WORK REQUIRED: Pick out the lines below with "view" and list them.

RECORD SET:

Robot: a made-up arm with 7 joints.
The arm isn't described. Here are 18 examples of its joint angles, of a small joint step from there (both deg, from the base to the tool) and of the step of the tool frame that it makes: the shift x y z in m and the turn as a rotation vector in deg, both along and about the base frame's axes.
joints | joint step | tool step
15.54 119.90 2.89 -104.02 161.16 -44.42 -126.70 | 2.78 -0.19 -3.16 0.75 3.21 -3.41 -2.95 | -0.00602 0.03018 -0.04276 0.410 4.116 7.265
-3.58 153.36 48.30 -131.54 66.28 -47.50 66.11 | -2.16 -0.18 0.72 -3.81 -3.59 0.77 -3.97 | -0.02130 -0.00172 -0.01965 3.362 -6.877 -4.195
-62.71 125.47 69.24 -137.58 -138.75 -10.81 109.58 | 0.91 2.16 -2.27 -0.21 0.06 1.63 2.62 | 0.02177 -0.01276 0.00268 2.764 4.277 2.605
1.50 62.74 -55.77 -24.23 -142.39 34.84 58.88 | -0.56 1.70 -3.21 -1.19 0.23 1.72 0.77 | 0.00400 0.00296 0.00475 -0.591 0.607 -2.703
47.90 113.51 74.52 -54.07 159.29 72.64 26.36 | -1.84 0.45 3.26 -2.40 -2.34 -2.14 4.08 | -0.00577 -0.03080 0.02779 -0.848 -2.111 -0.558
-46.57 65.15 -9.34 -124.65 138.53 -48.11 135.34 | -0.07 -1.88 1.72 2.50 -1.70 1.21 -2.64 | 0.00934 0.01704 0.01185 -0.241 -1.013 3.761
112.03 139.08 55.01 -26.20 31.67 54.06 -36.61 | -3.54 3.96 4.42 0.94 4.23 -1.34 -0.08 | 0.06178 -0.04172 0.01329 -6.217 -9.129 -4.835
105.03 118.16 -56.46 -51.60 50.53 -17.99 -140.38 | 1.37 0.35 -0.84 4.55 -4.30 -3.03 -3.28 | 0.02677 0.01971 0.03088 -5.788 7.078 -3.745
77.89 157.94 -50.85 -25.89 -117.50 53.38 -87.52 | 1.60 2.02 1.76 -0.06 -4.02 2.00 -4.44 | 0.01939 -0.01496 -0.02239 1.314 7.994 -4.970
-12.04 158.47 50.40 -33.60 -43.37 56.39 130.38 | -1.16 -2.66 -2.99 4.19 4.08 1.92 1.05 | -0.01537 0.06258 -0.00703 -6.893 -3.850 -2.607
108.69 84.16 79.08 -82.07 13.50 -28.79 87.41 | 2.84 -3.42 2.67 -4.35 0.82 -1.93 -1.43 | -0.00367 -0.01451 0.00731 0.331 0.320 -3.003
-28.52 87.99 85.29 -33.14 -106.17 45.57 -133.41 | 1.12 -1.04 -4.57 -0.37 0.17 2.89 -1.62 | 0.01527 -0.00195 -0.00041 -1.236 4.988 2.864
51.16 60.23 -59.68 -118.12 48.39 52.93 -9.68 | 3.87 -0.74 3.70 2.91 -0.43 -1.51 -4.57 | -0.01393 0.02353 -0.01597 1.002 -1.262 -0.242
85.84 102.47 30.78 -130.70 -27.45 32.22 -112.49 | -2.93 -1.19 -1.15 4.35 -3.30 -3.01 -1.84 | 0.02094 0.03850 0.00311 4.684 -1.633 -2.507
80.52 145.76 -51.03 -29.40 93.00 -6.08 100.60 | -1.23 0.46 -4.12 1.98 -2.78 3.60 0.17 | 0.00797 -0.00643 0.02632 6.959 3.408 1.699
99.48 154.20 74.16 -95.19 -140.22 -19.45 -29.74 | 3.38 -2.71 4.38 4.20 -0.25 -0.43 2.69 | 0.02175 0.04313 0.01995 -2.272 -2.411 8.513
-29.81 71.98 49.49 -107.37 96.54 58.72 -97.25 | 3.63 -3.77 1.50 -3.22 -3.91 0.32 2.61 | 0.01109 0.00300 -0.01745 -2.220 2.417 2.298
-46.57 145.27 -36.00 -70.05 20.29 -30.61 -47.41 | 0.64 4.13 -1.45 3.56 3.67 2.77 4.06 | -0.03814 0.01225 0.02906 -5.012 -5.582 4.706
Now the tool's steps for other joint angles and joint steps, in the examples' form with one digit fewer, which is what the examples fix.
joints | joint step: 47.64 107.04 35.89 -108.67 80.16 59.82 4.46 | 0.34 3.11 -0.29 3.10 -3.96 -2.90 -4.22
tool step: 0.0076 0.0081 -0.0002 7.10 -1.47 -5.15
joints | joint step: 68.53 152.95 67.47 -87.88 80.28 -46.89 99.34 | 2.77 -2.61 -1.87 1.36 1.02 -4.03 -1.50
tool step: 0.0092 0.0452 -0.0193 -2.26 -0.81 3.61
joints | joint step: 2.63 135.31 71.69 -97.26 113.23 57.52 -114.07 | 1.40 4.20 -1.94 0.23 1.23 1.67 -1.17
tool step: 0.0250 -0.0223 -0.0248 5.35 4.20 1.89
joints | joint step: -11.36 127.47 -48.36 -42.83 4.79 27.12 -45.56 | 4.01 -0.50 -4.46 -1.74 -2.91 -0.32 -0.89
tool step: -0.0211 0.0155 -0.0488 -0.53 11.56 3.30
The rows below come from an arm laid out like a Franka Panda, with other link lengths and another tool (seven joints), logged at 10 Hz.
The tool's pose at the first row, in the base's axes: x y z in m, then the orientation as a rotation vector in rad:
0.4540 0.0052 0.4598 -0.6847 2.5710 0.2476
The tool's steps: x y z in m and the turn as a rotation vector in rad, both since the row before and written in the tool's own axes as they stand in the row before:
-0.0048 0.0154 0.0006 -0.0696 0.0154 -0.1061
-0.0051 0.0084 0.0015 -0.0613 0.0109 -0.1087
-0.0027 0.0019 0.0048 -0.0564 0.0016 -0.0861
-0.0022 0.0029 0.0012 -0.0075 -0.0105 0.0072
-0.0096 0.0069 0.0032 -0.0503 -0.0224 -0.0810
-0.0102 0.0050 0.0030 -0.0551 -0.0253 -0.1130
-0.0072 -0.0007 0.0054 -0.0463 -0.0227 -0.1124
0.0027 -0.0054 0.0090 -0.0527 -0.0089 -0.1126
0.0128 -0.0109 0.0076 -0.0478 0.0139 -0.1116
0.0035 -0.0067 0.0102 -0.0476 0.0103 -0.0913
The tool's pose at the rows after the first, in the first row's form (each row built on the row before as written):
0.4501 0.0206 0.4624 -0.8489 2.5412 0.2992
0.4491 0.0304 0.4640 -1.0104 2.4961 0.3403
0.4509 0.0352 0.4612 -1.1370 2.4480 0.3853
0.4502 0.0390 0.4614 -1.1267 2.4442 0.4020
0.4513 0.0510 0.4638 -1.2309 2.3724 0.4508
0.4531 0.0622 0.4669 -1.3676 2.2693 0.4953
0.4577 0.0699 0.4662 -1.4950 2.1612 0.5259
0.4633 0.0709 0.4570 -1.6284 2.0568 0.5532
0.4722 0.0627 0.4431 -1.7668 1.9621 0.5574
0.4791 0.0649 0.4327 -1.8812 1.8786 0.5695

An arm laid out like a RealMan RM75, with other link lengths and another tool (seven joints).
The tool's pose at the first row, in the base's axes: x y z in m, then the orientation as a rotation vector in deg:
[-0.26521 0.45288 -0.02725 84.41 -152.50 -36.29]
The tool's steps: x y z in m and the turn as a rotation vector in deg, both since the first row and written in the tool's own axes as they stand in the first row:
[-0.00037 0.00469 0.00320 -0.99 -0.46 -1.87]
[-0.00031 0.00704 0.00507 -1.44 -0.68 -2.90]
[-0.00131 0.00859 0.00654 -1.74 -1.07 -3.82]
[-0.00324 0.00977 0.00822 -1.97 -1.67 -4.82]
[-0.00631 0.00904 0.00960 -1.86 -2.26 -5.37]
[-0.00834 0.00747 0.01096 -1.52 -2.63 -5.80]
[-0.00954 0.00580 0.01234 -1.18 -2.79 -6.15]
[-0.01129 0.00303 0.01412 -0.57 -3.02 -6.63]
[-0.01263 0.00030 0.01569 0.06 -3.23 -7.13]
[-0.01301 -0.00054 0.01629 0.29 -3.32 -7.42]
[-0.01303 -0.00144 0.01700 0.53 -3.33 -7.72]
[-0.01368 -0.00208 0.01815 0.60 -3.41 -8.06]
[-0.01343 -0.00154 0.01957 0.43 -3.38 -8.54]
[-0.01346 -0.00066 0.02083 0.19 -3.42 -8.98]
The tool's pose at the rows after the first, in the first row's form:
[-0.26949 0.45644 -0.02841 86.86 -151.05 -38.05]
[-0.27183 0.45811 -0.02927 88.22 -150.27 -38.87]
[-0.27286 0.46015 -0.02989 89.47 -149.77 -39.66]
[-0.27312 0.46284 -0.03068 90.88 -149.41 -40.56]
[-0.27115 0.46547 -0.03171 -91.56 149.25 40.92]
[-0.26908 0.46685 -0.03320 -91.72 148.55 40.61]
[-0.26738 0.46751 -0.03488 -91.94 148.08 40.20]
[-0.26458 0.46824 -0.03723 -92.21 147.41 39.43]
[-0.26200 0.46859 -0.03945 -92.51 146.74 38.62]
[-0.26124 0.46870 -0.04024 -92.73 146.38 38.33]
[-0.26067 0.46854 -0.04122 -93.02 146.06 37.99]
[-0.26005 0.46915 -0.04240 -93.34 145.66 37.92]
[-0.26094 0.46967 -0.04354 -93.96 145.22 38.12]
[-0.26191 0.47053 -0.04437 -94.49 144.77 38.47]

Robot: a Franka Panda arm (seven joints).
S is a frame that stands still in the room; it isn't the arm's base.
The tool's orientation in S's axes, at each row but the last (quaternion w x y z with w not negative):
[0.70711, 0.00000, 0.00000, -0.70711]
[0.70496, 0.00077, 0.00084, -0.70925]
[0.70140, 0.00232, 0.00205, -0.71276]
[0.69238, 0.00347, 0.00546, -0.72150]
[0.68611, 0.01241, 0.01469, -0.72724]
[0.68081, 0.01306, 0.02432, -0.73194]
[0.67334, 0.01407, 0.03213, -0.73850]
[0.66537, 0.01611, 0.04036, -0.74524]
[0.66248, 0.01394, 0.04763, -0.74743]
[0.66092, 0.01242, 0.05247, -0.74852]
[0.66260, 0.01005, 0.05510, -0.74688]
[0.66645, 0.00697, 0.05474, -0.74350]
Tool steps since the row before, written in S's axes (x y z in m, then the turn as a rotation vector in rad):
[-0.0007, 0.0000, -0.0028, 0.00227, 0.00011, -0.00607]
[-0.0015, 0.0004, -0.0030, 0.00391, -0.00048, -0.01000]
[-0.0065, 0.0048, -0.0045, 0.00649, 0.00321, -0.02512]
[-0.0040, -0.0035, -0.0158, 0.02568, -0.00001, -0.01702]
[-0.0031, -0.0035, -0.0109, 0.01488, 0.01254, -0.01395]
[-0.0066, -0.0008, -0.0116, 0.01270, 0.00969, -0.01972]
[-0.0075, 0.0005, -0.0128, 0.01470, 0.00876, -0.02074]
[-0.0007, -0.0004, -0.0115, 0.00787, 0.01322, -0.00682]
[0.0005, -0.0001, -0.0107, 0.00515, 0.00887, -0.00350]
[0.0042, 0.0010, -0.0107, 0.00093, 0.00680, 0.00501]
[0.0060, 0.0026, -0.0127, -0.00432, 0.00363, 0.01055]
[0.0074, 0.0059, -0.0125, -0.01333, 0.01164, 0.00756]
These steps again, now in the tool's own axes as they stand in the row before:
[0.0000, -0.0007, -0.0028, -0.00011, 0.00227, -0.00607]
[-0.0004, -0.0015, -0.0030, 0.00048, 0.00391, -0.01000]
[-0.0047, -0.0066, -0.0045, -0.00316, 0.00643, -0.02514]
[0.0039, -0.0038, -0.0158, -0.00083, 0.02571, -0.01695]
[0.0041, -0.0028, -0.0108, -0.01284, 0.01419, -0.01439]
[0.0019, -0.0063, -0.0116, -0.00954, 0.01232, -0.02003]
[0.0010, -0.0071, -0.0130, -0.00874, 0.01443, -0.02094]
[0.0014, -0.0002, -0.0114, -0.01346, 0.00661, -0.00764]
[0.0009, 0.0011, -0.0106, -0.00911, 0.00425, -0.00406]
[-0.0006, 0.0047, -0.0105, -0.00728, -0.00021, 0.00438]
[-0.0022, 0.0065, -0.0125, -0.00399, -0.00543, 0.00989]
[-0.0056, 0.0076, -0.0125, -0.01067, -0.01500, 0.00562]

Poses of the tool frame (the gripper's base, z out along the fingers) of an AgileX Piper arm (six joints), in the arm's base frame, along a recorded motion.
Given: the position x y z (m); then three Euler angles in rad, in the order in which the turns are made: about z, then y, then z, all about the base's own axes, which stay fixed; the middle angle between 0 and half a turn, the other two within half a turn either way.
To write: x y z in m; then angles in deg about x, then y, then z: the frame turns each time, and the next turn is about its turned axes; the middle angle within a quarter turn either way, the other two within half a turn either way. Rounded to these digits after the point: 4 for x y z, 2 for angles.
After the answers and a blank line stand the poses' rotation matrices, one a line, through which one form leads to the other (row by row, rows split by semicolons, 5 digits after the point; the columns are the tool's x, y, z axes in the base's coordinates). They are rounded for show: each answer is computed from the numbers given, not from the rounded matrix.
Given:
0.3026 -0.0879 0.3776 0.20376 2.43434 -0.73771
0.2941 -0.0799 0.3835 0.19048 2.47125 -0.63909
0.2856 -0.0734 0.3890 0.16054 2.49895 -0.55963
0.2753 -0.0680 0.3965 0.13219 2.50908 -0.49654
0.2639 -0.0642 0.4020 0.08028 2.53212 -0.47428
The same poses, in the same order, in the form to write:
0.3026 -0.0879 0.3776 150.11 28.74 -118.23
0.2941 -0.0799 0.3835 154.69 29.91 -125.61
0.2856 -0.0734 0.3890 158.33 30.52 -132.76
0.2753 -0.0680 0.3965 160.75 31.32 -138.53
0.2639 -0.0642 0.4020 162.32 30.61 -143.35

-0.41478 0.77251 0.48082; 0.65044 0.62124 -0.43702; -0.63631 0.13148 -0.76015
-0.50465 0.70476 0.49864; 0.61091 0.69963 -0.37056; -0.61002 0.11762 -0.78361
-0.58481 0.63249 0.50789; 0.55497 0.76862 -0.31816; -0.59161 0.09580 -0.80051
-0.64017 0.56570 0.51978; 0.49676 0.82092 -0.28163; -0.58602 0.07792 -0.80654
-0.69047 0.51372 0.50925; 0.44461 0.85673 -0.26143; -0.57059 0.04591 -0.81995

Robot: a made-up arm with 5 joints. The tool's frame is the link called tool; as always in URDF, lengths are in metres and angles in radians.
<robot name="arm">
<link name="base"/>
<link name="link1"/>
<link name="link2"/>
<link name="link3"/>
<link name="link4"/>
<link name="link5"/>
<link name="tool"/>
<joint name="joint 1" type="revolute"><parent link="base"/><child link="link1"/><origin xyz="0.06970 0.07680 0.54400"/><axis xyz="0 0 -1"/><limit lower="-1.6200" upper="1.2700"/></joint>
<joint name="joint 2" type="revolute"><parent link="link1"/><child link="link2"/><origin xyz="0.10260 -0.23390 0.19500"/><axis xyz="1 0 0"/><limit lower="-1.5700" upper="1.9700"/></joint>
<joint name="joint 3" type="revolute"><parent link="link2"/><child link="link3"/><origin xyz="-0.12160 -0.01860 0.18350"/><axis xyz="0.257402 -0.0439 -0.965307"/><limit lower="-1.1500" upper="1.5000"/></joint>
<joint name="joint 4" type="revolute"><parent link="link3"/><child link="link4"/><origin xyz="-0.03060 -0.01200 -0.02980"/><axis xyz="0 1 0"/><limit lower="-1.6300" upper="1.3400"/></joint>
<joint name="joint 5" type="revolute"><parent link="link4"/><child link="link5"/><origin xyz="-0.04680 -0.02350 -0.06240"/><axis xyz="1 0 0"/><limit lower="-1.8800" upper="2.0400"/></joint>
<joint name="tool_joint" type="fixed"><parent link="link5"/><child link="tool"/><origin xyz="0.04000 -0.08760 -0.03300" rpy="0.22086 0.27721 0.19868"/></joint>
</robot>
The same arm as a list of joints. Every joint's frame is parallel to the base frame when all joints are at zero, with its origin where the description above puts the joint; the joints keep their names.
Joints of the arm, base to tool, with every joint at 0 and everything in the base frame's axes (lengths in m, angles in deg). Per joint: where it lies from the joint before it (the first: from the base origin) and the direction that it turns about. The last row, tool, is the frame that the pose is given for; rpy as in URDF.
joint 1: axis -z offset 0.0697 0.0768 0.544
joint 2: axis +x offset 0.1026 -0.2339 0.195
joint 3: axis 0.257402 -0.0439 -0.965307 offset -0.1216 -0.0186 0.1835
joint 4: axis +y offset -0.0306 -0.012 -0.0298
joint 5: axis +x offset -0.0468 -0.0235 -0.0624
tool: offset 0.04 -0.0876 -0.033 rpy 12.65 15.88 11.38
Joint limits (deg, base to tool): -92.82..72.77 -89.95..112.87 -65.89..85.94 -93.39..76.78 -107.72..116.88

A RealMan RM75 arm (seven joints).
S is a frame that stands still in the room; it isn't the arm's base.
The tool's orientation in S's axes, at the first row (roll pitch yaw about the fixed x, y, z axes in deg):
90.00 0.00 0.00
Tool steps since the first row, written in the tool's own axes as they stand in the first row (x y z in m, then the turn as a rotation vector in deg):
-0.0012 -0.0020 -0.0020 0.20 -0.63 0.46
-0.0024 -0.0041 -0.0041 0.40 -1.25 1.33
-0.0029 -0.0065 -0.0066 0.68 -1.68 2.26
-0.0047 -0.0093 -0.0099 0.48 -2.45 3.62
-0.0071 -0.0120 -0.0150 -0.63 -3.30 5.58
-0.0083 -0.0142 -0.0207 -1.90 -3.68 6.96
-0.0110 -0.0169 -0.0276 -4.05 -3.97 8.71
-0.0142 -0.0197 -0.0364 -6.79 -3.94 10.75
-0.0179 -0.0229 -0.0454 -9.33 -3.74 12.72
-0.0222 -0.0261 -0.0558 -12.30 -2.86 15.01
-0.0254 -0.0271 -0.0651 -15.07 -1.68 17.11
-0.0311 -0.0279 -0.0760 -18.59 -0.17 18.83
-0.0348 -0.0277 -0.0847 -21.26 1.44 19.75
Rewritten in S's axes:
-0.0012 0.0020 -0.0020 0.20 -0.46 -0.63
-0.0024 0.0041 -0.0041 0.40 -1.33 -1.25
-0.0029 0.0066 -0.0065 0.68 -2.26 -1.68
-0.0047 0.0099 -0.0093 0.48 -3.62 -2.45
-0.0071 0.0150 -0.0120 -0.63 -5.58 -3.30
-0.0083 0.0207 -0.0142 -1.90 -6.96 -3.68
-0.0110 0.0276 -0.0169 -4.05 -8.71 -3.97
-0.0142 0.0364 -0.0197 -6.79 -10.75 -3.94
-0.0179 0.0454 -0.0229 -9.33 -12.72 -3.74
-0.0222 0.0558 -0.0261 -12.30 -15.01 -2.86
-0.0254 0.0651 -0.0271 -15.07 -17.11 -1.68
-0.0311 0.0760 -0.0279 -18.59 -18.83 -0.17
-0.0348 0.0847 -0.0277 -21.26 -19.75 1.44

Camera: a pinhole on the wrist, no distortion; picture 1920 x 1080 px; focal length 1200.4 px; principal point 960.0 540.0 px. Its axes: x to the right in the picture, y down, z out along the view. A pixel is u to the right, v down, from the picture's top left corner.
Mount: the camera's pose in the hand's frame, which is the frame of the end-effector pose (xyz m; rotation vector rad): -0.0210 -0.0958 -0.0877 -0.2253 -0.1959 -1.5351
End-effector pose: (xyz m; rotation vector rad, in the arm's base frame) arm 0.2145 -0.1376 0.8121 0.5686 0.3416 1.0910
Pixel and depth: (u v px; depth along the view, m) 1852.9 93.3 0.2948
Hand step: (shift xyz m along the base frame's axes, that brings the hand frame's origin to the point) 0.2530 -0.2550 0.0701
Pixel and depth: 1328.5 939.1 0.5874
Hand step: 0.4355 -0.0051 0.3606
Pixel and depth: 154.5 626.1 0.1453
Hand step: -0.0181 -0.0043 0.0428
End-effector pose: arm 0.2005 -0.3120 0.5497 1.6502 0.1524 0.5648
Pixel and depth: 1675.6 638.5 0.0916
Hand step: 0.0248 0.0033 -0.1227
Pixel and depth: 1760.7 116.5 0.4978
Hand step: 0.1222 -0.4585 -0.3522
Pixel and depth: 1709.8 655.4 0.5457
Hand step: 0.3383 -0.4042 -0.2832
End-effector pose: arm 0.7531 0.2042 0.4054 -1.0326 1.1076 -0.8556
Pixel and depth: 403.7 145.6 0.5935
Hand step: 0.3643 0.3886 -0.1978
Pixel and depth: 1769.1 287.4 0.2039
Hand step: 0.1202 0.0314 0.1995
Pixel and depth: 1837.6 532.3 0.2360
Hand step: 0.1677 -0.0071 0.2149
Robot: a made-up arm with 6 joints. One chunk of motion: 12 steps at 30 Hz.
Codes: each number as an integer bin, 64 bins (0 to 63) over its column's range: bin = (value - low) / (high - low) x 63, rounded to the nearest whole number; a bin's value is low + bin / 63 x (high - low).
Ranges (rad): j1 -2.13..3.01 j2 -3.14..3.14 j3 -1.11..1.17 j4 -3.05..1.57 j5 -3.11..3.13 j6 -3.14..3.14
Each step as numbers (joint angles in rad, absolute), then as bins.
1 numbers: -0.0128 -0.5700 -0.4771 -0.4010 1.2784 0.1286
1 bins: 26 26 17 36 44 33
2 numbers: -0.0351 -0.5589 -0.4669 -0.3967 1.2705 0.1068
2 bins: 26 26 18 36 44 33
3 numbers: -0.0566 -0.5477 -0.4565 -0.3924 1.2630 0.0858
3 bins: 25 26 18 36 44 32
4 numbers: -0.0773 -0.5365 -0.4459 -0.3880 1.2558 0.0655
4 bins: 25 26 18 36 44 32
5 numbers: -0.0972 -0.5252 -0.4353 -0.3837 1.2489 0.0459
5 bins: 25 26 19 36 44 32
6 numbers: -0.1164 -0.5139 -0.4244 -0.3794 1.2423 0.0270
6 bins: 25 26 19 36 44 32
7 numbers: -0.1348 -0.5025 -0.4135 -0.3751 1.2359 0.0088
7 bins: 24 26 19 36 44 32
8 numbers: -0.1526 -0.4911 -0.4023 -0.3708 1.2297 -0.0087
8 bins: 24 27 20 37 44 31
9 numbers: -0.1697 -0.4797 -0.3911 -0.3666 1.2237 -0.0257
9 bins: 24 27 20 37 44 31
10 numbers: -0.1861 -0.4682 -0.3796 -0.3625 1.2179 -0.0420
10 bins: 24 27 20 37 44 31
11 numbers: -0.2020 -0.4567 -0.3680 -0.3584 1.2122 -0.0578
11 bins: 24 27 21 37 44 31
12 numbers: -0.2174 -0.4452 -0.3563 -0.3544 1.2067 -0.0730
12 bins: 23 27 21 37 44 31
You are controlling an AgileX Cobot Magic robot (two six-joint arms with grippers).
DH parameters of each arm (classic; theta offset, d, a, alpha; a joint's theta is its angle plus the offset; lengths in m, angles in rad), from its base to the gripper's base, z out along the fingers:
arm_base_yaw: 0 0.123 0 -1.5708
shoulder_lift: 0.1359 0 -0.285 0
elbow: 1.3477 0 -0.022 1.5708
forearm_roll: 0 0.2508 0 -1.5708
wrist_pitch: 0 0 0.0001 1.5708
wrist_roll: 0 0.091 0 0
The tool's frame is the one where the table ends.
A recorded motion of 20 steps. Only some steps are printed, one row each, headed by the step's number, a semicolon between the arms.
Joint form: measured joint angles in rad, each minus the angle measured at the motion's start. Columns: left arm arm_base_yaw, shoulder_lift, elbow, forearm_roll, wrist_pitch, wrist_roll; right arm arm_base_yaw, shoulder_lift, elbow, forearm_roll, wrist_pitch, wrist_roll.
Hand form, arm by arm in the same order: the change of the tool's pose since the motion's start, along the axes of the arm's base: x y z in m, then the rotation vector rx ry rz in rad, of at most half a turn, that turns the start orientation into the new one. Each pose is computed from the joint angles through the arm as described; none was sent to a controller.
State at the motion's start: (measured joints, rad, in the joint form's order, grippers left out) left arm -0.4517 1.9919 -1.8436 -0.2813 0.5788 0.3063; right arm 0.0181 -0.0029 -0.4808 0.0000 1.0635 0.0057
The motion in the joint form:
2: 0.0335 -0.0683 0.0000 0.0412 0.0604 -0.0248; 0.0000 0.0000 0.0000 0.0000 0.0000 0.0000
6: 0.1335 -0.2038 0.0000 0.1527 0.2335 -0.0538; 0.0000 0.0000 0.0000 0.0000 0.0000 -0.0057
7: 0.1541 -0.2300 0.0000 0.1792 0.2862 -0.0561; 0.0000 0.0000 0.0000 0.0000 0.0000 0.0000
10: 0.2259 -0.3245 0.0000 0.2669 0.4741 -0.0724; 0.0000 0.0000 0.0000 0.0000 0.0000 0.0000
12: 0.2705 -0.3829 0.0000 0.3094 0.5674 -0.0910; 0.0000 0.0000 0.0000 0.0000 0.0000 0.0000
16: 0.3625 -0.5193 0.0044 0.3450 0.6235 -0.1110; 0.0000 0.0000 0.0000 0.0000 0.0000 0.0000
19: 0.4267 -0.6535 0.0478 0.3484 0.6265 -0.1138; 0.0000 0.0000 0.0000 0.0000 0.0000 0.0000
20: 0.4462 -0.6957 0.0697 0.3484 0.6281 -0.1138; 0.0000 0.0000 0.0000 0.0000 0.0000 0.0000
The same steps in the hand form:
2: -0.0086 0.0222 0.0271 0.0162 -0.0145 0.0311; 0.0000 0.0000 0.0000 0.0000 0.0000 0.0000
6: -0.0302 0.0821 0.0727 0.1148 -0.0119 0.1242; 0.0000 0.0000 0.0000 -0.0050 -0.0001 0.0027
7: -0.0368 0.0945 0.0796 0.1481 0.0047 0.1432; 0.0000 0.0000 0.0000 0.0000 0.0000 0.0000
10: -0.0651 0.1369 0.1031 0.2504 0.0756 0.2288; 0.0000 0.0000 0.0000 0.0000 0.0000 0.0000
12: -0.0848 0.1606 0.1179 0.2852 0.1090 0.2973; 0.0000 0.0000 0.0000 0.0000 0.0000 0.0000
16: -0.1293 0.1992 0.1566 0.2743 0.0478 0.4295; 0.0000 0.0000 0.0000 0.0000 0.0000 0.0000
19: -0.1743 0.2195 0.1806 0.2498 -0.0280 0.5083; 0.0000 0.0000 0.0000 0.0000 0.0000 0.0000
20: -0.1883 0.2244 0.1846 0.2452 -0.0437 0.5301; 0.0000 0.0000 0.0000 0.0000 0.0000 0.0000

RESPONSE TO THIS EXERCISE:
Camera: a pinhole on the wrist, no distortion; picture 1920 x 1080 px; focal length 1200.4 px; principal point 960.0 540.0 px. Its axes: x to the right in the picture, y down, z out along the view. A pixel is u to the right, v down, from the picture's top left corner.
Pixel and depth: (u v px; depth along the view, m) 1852.9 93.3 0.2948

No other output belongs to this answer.